Alpha Natural Resources files for Chapter 11

October 2015  |  DEALFRONT  |  BANKRUPTCY & CORPORATE RESTRUCTURING

Financier Worldwide Magazine

October 2015 Issue

October 2015 Issue


Coal mining giant Alpha Natural Resources has filed voluntary petitions to reorganise under Chapter 11 of the US Bankruptcy Code.

The board of directors of Alpha took the decision to file for Chapter 11 with the United States Bankruptcy Court for the Eastern District of Virginia in Richmond in order to safeguard the company’s future, as well as that of a number of its wholly-owned subsidiaries, as it looks to weather a particularly challenging coal market.

To allow normal business operations to continue uninterrupted while in Chapter 11, with coal continuing to be mined, customer sales and shipment commitments honoured, and wages and benefits for Alpha’s affiliated employees paid, the company is seeking immediate relief from the Bankruptcy Court.

One of the largest and most regionally diversified coal suppliers in the United States, Alpha supplies metallurgical coal to the steel industry and thermal coal to generate power to customers on five continents. Additionally, Alpha affiliates operate more than 50 underground and surface mines and more than 20 coal preparation facilities in Virginia, Kentucky, West Virginia, Pennsylvania and Wyoming.

Alpha’s commitments include being a leader in mine safety with their Running Right safety process, and as an environmental steward in the diverse communities where the company’s affiliates operate.

Key figures within the Alpha hierarchy intend the relief provided by Chapter 11 to be utilised to allow the company to reorganise effectively and emerge as a financially viable business that is better positioned to compete in dynamic energy markets.
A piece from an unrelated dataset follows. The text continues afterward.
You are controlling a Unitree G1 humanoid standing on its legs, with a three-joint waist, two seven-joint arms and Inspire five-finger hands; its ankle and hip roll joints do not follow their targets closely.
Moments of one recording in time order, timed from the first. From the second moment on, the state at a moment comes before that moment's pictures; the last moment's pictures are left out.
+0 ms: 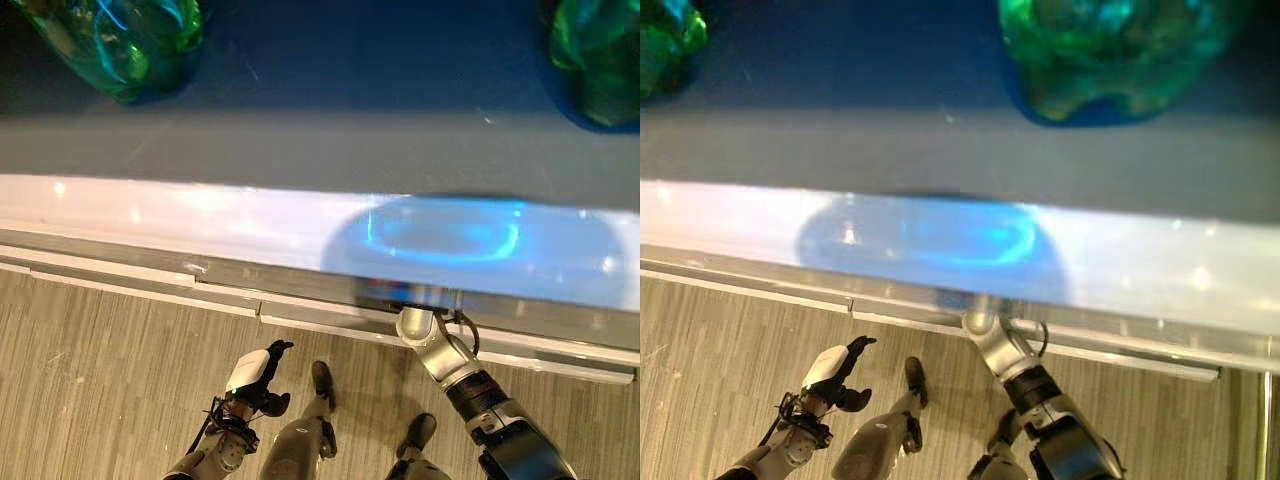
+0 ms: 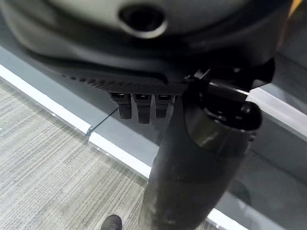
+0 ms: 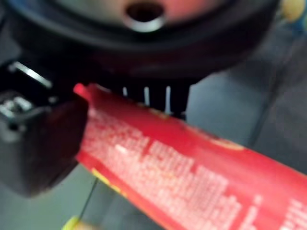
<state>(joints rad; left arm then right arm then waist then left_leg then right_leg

“While a difficult decision, this voluntary Chapter 11 filing is the right strategy at the right time for the future of our business,” said Kevin Crutchfield, Alpha’s chairman and chief executive. “It will enable us to build on the significant steps we have taken over the past several years to restructure our debt and protect our operations. I am confident Alpha will emerge from this process as a stronger company, with a diversified resource base and better positioned for the future.”

Noting that the US coal industry is currently in an unprecedented period of distress, Mr Crutchfield pointed to increased competition from natural gas, an oversupply in the global coal market, historically low prices due to weaker international and domestic economies, and increasing government regulation, as the key reasons for the crisis.

However, he was keen to emphasise that neither Alpha nor the US coal industry as a whole should be thought of in the past tense. He believes that while the sector will, in all likelihood, get smaller, coal will continue to play a critical role in providing affordable and reliable electricity and in the production of steel for infrastructure.

“The change and challenges the US coal industry has experienced over the last several years are greater than any in the past three decades. There is no doubt more uncertainty ahead, but also transformational opportunity in the coal sector for those who make proactive, strategic decisions,” he said.

Helping to secure Alpha’s immediate future is an 18-month debtor-in-possession (DIP) financing package of approximately $692m, arranged by Citigroup and led by a group of both its first and second lien lenders. The DIP financing package demonstrates the support of its secured creditors and provides Alpha with significant operational flexibility to successfully reorganise.

Alpha also expects to work with a number of key constituencies to facilitate reorganisation and exit Chapter 11 at the most opportune moment. To this end, the current management team, led by Kevin Crutchfield, is expected to remain in place to lead the company through the bankruptcy process.